Fuck Yeah Sleepy Hollow

Yes, because telling Abbie Mills what to do is generally quite effective.

Furthermore, the agents of Evil assume the women involved in this story are less of a threat, that they are helpless without a man or backup. While the show has never shied away from killing anyone, Abbie, Jenny, and Katrina are not traditional Final Girls: They may be punished, but not for behaving in an unladylike way. They are not forced to run from the demons that chase them; most of the time, they don’t run at all, choosing instead to stand and fight. They are post-Final Girl heroines, embracing their flaws and femininity, and using their wits to defeat their enemies, rather than a well-placed pitchfork to the sternum.

In the same way Nice Guys underestimate the women they alternately fetishize and belittle, Sleepy Hollow‘s forces of Evil are focused on stripping Ichabod and Irving of their power and authority, believing it is enough to frighten, threaten and shame Abbie, Jenny and Katrina into submission.

 

Evil has grown arrogant, and that is its greatest weakness, as it assumes Abbie, Jenny and Katrina are no more than pawns, dolls which can be moved about arbitrarily without consequence. The finale elegantly sets up what will surely be a firecracker of a season two premiere, and I, for one, cannot wait to see the forces of Evil crumple under the weight of its own smug self-satisfaction.

2 thoughts on “Nice Guys (and Dolls)

  1. YES. I love this review–totally agree about the contrast between the arrogance of the Evil characters and the realism/ self-doubt of everyone else. Also, I need season 2 now.

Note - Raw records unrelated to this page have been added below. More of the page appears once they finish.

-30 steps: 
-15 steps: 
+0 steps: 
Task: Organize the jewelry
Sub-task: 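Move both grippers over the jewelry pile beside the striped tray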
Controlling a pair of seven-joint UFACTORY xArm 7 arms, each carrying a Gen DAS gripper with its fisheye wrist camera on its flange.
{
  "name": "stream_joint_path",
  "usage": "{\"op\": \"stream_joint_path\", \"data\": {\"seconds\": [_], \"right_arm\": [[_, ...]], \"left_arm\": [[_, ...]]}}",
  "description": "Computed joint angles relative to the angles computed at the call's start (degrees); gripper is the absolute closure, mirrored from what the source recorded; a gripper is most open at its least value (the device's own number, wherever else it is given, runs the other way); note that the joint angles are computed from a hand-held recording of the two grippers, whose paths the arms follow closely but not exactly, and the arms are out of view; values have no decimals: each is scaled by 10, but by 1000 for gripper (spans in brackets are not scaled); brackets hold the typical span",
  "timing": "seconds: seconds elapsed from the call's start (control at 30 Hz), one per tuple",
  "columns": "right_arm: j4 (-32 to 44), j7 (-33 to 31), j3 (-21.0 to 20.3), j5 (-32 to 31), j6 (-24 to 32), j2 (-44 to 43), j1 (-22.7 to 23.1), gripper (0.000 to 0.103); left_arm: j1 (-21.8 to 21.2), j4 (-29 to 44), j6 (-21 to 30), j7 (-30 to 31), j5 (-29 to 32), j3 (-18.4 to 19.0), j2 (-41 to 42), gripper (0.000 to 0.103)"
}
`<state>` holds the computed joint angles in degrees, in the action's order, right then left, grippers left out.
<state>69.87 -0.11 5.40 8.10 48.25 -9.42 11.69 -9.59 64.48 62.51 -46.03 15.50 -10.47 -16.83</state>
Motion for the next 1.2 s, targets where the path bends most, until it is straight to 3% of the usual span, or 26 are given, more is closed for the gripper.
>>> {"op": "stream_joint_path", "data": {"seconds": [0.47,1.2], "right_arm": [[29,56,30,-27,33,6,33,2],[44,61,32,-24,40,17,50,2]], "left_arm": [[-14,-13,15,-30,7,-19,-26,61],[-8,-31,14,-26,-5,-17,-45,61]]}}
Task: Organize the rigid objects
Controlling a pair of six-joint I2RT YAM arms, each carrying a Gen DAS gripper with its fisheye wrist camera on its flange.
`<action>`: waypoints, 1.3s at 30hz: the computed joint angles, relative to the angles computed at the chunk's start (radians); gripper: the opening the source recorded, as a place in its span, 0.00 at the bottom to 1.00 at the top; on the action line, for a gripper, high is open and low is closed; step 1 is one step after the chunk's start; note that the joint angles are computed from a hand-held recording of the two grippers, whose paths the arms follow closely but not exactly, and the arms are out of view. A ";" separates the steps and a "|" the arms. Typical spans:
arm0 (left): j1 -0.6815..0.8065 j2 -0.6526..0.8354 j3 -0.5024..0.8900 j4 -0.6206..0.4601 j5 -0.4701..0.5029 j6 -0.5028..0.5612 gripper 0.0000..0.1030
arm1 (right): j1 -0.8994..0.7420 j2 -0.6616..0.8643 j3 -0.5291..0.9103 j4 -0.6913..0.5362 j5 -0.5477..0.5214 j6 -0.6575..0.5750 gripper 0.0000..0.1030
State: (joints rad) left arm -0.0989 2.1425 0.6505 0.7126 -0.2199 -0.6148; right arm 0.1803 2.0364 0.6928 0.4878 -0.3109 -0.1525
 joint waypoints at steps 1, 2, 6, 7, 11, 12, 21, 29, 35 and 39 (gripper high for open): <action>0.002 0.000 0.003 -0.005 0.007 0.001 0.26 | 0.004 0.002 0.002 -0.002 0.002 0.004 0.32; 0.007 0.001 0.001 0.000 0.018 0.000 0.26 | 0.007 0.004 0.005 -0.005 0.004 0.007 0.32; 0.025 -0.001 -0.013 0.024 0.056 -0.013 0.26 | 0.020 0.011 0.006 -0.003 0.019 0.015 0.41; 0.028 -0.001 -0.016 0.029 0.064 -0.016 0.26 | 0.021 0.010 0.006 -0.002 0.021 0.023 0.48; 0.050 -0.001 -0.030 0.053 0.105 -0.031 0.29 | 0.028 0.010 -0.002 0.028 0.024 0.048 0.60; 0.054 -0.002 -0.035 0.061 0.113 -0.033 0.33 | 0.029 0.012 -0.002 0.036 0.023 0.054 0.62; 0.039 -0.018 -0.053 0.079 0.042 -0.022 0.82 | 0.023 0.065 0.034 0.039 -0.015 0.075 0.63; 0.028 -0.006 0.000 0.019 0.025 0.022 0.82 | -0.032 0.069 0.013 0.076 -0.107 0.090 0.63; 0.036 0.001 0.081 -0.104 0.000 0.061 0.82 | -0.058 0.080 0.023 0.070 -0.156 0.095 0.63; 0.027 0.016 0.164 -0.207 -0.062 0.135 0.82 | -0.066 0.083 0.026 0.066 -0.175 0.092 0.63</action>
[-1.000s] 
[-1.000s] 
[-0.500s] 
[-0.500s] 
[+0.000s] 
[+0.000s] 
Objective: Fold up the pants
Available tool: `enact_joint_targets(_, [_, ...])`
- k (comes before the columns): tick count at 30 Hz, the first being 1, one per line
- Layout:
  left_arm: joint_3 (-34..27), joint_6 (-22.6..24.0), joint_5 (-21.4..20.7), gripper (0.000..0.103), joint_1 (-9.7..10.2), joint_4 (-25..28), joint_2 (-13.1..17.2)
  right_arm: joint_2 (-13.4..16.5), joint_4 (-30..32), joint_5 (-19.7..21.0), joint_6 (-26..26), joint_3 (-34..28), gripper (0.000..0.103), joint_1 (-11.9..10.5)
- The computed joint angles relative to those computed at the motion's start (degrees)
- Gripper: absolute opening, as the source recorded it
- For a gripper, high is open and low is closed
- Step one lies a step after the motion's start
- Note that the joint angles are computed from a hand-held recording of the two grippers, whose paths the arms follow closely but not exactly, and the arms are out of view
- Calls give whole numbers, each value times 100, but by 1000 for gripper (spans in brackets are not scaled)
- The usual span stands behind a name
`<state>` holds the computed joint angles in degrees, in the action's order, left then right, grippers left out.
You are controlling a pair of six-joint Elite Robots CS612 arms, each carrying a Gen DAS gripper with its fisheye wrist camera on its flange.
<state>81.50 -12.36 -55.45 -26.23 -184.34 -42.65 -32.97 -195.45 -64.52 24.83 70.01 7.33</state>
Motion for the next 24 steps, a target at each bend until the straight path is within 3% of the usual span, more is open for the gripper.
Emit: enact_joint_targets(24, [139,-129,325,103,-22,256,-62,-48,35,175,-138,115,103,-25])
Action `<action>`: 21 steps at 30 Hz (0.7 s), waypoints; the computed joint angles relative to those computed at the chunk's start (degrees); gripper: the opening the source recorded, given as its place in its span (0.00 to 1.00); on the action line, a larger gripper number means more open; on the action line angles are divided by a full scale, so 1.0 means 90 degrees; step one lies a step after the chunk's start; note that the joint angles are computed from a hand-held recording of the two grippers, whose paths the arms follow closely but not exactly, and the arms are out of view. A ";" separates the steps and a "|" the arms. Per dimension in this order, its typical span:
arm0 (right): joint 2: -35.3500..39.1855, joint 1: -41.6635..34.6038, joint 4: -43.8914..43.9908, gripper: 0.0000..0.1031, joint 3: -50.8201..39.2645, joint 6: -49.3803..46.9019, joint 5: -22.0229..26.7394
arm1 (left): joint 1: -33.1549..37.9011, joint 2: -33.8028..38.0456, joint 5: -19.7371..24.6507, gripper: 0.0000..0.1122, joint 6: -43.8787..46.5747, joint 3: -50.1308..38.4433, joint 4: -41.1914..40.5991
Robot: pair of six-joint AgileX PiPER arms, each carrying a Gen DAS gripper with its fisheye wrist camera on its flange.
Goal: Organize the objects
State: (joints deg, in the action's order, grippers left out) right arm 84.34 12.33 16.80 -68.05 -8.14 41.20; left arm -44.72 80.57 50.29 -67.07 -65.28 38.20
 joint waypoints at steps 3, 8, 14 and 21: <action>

    • Thank you for reading and letting me know what you think. 🙂 When I was in middle school, I read a book about a clairvoyant set in 1912 (“Ghosts Have I Been” by Richard Culp), and a character had a line something like, “Arrogance can be our greatest downfall,” and it stuck with me. And if you look at Moloch, Andy, the HH and Jeremy/Parrish, they trade a lot on talking big and jumping out from the shadows to say ‘boo!’ (Yes, they kill people, too, but they seem to think they’re above getting their hands dirty.) And the ‘Good Guys’ are usually like, “Wow. That worked? That worked. OK, onto the next thing,” which I think is part of their charm because it’s how I think most people would react.

      Also: YES DEAR GOD YES. How are we supposed to wait until September or October? I mean, sure, I’m going to probably going to watch “Salmon Fishing In the Yemen” (Tom Mison) a lot, but I’m going to need to figure out what else can I watch in the meantime because season two *cannot* come soon enough.